В 06.00 один поляк записал: «Последняя оставшаяся лодка все возвращается. Немецкие ракеты сияют так ярко, что освещают не только нас на берегу реки, но и тех, кто находится на другой стороне, когда они ползут через дамбу, которая теперь их единственное укрытие»[1292]. Сержант-майор Легкого полка, отправив своих людей, решил, что ему пора уходить. Он разделся полностью: на его глазах уже утонули трое. Добравшись до Дрила, он встретил там майора Линтона «в женской блузке и фланелевых брюках»[1293]. Местные жители и фермеры, поняв, в чем дело, несли продрогшим пловцам любую одежду, какую только могли найти». Солдаты, плывшие голыми, смущались своей наготы, но не женщины, которые отдавали им одежду и сабо[1294].
Когда майор Пауэлл достиг южного берега, он обернулся, оглядывая тот, с которого они приплыли. «Я смотрел на него несколько секунд, а потом вдруг понял, что нахожусь напротив. Это было ощущение полного неверия. Я просто не мог поверить, что выбрался оттуда живым»[1295]. От реки бойцы шли по белой направляющей ленте через грязную дамбу. Обессиленный, дрожащий от холода, один десантник с прекрасным голосом все же затянул When the Lights Go On Again («Когда снова вспыхнет свет»). Все больше голосов присоединялись к нему, пока наконец не показалось, что поют пара сотен человек[1296].

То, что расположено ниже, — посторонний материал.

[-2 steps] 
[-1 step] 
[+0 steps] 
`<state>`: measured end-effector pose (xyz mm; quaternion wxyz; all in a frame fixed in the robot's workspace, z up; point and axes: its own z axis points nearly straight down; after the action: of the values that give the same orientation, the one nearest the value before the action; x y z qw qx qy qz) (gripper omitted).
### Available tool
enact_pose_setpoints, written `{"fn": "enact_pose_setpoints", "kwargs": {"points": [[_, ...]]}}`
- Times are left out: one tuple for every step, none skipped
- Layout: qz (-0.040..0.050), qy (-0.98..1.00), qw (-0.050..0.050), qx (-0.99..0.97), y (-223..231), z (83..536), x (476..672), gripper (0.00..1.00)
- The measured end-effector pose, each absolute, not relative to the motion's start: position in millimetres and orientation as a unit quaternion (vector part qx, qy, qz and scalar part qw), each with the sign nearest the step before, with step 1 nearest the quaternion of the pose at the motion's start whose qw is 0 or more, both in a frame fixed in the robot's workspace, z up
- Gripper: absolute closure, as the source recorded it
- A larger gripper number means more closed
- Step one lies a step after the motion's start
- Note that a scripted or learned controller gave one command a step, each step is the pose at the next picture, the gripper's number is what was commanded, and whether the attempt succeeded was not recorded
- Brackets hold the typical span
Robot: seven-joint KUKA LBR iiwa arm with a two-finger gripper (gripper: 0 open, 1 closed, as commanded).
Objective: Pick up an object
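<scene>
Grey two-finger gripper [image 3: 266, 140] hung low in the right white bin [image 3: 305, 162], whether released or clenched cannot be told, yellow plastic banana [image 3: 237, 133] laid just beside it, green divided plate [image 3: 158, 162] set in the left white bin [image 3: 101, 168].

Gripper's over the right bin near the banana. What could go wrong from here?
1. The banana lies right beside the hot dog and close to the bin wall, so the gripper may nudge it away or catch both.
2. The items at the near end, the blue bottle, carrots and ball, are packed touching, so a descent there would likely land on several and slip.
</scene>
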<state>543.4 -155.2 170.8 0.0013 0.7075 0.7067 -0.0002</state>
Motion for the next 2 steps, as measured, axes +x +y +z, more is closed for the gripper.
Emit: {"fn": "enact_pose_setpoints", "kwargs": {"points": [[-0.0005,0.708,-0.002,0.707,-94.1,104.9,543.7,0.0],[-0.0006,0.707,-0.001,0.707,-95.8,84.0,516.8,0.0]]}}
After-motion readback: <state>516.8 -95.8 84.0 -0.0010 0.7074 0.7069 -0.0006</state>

Немцы, наконец осознав, что 1-я воздушно-десантная дивизия спасается бегством, накрыли Дрил артиллерийским огнем. По дороге в деревню лейтенант Хэй остановился поговорить с капитаном из 43-й дивизии. «Господи, не стойте тут! – испугался тот. – Это опасно!»[1297] Хэй не мог не рассмеяться: это было самое безопасное место больше чем за неделю. В Дриле майора Кейна встретил бригадир Хикс. Он внимательно оглядел майора. «Ну по крайней мере один офицер побрился», – сказал он. «Меня хорошо воспитали, сэр», – улыбнулся Кейн[1298].